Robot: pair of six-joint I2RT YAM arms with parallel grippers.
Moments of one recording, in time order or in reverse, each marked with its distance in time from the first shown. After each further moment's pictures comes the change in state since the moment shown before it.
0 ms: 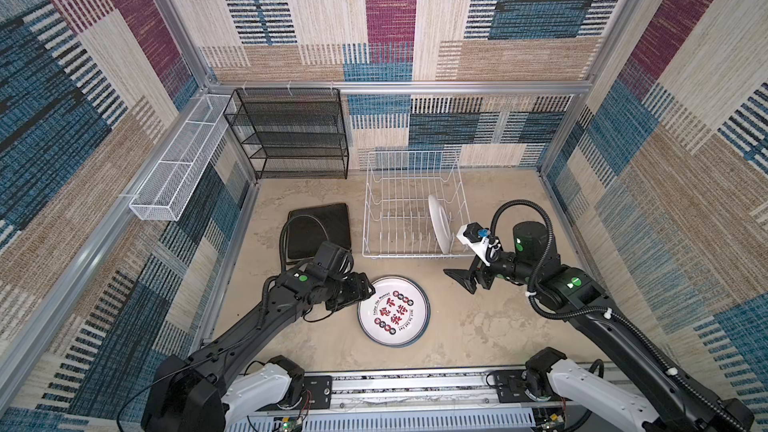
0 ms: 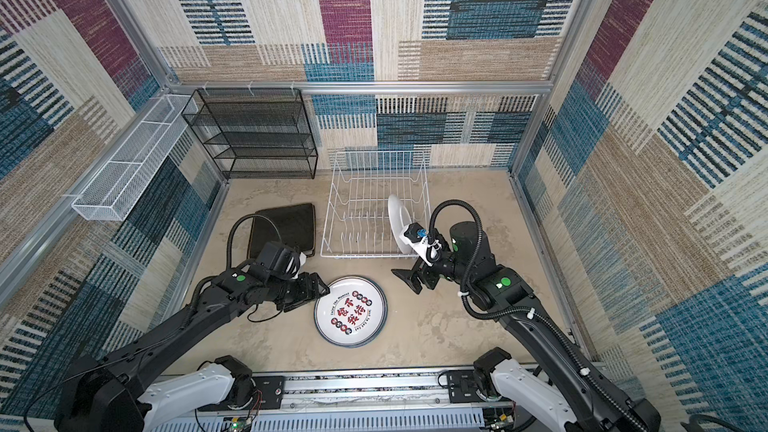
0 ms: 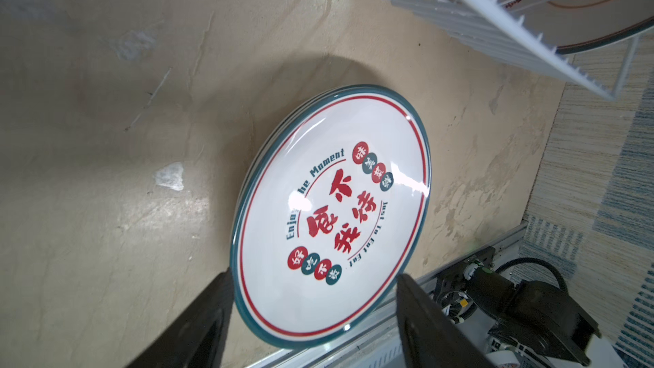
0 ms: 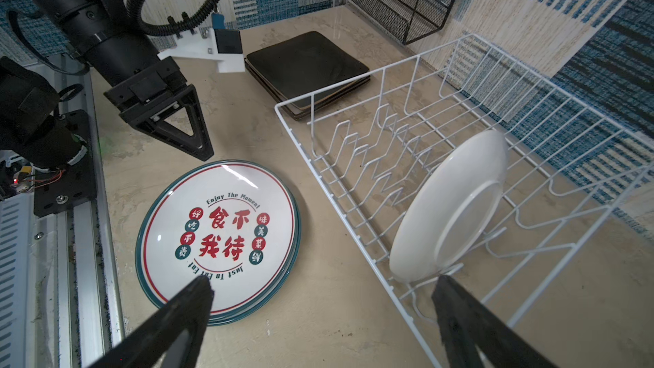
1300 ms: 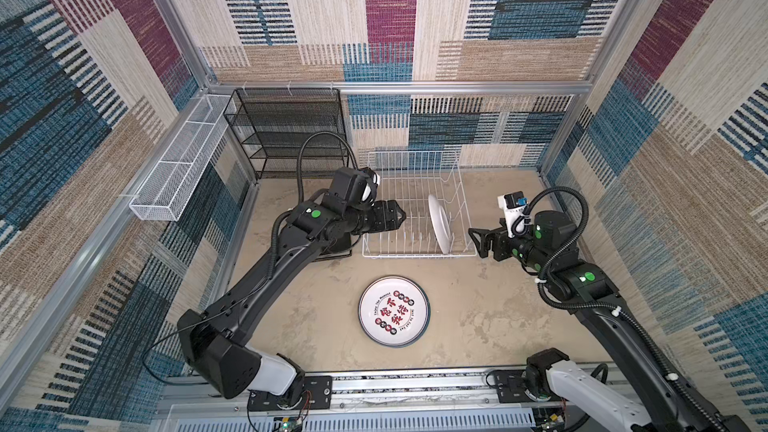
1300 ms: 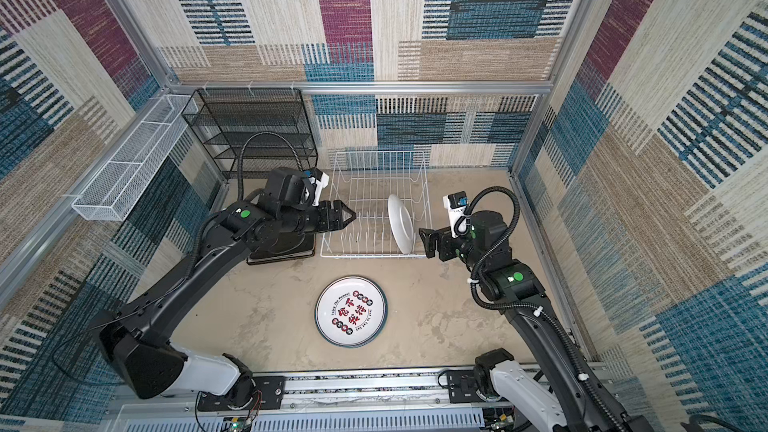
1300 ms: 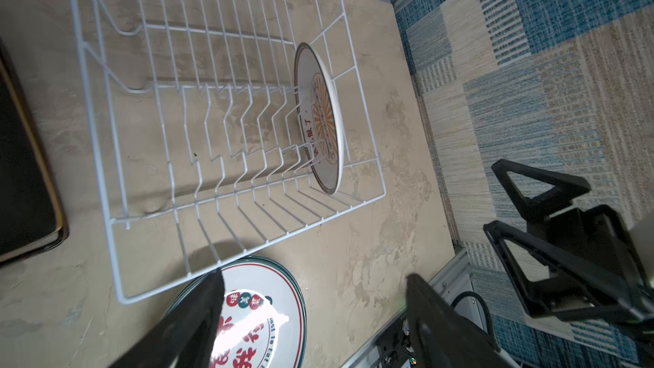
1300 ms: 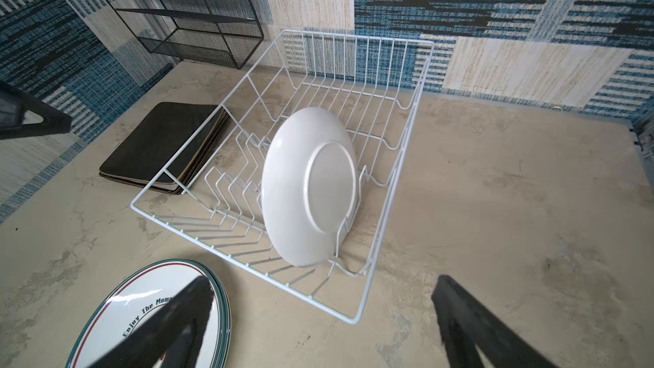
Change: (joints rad) left arm -0.075 0.389 0.797 -0.073 -0.068 0.180; right arm -0.189 0.010 0.052 0.023 0.285 0.415
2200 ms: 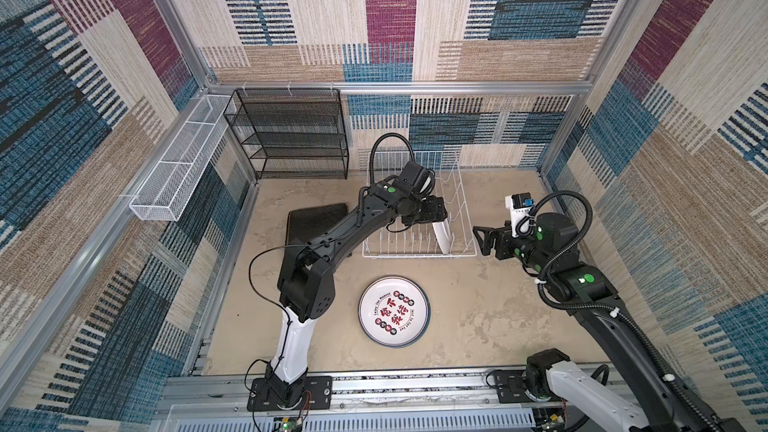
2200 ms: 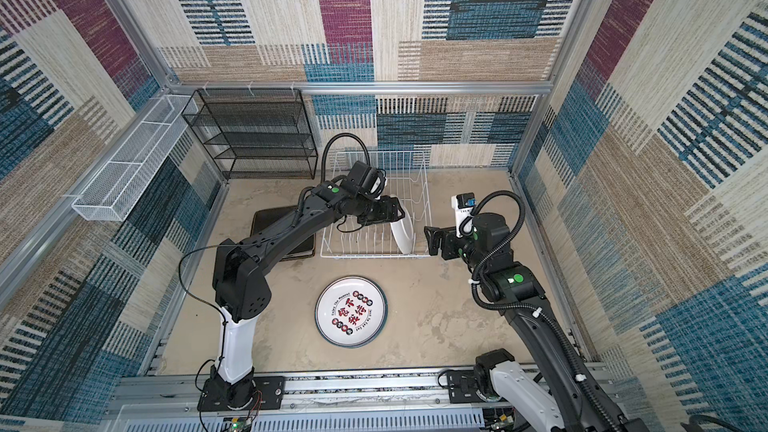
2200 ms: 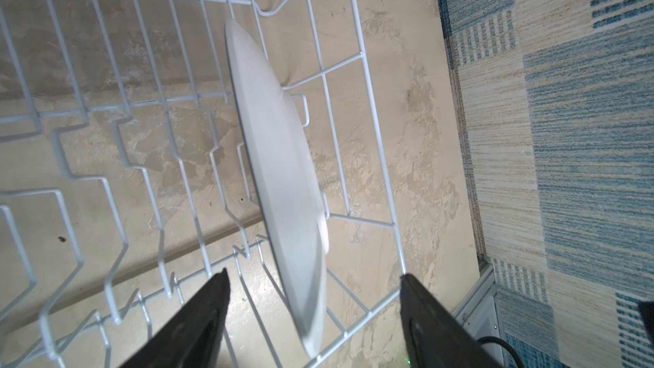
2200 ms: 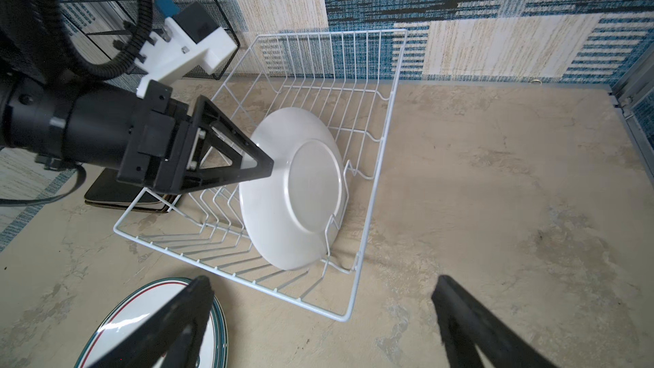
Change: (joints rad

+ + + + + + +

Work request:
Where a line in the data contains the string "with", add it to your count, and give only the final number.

Expected answer:
2